Reproduce only the stretch of entries below that begins at the first line and ends at the line holding "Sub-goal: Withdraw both".

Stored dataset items
────────────────────────────────────────

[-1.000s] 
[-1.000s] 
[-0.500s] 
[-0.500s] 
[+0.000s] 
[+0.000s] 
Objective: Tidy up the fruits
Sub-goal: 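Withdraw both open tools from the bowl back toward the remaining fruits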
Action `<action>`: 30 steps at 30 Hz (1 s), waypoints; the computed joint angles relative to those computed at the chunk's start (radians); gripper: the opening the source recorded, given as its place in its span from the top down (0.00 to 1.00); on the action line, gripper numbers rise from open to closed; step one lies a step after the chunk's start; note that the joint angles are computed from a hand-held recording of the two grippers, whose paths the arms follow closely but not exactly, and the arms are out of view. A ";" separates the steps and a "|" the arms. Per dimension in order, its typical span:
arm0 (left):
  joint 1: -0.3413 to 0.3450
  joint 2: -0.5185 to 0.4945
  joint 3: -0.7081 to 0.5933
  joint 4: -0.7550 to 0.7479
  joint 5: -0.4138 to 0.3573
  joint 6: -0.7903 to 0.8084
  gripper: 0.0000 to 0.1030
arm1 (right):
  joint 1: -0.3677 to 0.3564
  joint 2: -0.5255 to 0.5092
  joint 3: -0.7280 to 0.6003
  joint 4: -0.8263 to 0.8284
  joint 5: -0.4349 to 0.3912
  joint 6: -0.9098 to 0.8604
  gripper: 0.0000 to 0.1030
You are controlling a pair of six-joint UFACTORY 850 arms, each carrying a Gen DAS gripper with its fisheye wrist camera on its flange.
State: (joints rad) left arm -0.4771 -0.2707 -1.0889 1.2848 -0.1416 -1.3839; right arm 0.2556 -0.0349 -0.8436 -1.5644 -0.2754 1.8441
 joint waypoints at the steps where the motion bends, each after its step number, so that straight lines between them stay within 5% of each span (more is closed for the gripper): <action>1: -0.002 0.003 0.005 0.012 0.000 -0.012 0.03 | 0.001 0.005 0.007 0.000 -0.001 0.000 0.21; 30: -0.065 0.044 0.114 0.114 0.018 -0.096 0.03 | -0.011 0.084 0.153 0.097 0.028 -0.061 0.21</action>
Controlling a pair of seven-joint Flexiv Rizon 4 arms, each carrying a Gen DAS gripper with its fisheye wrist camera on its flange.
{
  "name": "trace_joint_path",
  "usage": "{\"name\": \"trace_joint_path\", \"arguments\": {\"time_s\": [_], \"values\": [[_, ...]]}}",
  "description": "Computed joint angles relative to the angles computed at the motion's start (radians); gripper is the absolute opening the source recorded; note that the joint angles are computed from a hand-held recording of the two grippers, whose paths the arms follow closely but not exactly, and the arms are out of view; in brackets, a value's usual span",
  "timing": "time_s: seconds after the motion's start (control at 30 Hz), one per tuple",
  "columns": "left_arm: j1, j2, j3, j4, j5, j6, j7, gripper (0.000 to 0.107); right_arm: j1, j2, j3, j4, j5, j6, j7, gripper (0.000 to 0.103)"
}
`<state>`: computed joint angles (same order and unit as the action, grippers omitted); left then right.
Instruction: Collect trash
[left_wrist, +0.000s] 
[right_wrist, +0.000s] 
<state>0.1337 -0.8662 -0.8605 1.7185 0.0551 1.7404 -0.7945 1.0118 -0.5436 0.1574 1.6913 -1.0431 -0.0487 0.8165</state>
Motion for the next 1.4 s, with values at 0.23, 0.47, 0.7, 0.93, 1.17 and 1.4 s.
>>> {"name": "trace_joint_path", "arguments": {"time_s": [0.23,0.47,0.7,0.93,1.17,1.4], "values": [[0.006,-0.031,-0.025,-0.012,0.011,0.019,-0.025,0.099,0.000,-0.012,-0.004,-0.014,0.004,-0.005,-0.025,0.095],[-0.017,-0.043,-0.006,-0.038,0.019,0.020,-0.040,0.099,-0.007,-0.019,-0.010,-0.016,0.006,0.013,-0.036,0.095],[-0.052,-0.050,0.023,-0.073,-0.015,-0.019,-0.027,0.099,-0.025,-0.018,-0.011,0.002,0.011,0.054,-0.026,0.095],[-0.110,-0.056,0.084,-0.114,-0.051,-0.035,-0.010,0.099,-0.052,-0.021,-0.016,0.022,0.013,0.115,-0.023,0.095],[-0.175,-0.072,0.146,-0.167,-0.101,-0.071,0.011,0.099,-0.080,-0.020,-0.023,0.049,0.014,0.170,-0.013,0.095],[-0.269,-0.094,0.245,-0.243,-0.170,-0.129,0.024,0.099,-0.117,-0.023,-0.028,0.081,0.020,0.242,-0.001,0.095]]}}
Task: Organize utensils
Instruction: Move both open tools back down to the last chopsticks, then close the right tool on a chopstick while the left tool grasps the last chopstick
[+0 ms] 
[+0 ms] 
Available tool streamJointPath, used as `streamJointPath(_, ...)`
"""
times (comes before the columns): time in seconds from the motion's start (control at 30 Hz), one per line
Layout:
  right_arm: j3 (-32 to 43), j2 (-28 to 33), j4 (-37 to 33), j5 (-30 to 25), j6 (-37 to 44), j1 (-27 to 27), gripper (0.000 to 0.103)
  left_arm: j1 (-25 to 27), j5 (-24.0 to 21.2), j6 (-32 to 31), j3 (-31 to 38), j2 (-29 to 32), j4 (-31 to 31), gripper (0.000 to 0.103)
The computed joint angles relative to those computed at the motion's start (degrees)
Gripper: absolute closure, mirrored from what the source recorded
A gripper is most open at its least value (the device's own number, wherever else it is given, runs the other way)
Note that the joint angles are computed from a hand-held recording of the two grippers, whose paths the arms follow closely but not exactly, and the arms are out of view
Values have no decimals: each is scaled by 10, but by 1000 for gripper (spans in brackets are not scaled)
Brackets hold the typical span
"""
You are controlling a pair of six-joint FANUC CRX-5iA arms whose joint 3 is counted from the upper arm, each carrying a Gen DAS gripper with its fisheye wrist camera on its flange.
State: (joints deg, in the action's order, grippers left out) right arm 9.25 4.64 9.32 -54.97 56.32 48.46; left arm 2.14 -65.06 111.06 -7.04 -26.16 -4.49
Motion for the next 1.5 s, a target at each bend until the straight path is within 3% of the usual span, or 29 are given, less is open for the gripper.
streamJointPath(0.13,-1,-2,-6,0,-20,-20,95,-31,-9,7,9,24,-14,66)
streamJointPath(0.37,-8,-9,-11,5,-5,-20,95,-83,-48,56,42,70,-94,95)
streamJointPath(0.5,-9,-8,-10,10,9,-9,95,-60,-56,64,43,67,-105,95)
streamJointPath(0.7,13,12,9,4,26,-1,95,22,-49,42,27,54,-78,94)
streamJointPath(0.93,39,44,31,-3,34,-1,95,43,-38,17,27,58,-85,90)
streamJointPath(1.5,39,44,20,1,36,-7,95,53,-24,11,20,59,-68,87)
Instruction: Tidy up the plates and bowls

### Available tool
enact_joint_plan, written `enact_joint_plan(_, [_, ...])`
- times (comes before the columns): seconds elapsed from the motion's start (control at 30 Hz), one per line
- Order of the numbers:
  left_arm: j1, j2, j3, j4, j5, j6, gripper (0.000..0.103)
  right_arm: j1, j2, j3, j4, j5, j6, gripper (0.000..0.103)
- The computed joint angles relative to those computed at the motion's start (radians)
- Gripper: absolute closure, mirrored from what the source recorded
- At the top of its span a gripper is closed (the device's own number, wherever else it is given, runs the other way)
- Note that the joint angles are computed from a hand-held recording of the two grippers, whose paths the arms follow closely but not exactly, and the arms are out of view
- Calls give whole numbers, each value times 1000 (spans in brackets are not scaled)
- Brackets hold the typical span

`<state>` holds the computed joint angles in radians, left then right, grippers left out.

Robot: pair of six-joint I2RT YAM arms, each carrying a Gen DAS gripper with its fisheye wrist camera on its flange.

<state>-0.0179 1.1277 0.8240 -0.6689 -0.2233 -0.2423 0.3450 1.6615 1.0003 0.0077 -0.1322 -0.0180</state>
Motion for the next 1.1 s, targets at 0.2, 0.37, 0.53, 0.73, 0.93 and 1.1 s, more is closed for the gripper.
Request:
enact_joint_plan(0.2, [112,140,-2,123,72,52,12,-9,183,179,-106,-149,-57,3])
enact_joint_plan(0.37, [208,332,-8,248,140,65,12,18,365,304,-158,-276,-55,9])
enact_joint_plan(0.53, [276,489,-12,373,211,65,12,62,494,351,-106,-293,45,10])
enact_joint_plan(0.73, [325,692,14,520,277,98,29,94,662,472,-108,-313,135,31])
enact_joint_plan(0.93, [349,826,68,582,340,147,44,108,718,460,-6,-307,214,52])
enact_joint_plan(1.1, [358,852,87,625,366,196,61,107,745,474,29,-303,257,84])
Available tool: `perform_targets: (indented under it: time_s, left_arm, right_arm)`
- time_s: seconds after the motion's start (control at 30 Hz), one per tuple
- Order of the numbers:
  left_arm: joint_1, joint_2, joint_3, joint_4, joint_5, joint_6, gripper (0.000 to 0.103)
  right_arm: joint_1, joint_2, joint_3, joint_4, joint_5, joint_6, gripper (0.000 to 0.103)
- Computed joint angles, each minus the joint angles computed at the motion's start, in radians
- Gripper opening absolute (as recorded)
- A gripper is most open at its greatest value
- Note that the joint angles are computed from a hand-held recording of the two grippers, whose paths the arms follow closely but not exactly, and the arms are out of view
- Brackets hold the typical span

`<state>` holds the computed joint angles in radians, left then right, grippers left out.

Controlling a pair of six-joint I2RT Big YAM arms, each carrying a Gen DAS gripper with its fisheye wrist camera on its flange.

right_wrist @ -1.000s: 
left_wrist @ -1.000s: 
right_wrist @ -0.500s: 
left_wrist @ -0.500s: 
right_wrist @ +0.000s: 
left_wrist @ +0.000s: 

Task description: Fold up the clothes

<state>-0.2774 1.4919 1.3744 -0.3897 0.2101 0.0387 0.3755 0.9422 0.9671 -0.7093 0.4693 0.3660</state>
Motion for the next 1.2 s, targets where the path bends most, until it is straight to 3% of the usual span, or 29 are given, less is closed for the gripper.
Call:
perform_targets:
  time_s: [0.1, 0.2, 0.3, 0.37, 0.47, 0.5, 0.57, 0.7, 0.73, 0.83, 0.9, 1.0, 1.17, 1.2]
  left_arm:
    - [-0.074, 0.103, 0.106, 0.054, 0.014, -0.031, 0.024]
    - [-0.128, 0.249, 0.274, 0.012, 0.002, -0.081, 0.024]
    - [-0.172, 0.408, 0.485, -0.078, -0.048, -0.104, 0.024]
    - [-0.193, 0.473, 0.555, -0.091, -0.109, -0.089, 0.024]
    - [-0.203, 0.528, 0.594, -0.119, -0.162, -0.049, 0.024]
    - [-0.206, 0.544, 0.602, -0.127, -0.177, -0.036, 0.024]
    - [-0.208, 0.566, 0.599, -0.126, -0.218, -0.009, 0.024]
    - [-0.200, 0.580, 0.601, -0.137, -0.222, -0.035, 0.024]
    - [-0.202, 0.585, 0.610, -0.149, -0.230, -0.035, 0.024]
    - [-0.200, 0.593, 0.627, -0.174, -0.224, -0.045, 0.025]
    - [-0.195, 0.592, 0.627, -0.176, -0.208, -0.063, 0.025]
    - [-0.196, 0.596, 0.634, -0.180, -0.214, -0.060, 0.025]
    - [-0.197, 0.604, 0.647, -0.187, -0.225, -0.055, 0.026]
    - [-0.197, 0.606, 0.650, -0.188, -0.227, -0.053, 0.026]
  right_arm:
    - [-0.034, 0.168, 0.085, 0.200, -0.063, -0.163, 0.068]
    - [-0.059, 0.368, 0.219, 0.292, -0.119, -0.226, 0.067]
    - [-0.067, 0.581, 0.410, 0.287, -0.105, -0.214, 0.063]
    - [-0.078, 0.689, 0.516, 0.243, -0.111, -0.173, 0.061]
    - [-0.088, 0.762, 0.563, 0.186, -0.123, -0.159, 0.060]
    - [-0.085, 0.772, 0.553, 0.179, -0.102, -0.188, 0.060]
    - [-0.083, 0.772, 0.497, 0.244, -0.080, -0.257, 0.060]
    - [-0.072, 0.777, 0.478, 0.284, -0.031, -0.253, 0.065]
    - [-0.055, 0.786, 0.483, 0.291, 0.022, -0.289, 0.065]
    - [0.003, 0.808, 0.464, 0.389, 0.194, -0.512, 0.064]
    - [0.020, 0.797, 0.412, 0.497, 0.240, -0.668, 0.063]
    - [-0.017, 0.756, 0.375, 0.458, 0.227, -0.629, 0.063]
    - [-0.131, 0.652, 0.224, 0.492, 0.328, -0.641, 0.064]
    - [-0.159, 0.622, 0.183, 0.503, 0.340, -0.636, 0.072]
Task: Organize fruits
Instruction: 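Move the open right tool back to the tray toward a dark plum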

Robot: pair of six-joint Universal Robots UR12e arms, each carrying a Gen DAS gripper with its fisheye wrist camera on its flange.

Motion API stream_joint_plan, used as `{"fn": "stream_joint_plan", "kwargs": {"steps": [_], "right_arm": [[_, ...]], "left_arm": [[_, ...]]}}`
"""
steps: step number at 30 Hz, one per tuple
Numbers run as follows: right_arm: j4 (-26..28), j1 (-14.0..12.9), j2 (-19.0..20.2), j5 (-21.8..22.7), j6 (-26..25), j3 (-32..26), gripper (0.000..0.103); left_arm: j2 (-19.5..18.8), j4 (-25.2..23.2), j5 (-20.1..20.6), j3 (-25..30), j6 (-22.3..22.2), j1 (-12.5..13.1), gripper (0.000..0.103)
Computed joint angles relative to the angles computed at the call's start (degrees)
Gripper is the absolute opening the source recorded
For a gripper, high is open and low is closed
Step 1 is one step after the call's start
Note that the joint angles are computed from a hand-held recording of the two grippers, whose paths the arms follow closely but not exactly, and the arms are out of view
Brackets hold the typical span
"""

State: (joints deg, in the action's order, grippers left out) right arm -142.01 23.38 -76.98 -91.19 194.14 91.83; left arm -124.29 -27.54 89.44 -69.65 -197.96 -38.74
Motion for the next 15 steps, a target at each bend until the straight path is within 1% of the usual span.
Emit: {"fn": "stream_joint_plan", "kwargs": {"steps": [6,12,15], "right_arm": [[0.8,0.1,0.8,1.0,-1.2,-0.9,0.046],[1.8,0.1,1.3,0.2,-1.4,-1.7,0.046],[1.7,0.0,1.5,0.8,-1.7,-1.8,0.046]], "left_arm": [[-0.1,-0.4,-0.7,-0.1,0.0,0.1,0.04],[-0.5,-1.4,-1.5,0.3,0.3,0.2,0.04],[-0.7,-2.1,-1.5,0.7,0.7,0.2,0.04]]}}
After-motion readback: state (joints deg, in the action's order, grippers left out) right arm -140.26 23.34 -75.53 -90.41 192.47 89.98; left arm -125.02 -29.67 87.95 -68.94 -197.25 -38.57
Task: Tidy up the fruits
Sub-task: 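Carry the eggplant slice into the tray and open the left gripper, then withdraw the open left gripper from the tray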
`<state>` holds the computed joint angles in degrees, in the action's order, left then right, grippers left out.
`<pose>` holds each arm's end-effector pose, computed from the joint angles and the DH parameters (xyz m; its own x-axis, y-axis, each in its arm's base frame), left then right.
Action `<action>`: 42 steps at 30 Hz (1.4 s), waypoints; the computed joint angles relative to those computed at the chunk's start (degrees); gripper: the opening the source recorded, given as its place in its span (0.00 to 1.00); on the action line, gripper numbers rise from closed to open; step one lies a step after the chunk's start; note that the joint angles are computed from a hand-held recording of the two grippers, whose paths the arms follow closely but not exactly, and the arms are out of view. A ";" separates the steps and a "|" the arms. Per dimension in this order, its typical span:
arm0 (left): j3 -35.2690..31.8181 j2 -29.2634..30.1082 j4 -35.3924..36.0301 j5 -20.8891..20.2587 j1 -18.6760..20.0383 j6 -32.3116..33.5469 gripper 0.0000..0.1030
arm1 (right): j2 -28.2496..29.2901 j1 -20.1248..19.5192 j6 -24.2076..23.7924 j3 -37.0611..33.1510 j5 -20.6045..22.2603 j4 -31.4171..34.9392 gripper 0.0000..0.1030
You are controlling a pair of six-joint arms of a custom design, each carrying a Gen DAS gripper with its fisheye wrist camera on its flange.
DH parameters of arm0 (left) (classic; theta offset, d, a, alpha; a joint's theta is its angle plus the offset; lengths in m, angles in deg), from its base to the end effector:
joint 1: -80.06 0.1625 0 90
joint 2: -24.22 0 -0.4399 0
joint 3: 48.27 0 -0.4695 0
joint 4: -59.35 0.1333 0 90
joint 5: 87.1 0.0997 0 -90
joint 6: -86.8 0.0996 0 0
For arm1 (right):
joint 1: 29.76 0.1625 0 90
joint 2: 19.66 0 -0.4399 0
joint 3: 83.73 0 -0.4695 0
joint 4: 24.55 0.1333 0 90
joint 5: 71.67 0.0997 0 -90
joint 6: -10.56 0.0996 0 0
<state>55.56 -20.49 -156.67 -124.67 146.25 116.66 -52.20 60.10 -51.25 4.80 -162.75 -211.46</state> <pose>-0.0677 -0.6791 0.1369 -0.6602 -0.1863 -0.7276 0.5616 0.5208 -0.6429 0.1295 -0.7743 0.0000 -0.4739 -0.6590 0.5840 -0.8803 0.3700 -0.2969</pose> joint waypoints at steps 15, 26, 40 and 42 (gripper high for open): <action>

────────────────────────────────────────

Response for this exercise:
[-1.000s] 
[-1.000s] 
[-0.500s] 
[-0.500s] 
[+0.000s] 
[+0.000s] 
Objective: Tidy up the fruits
Sub-goal: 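Withdraw both open tools from the bowl back toward the remaining fruits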

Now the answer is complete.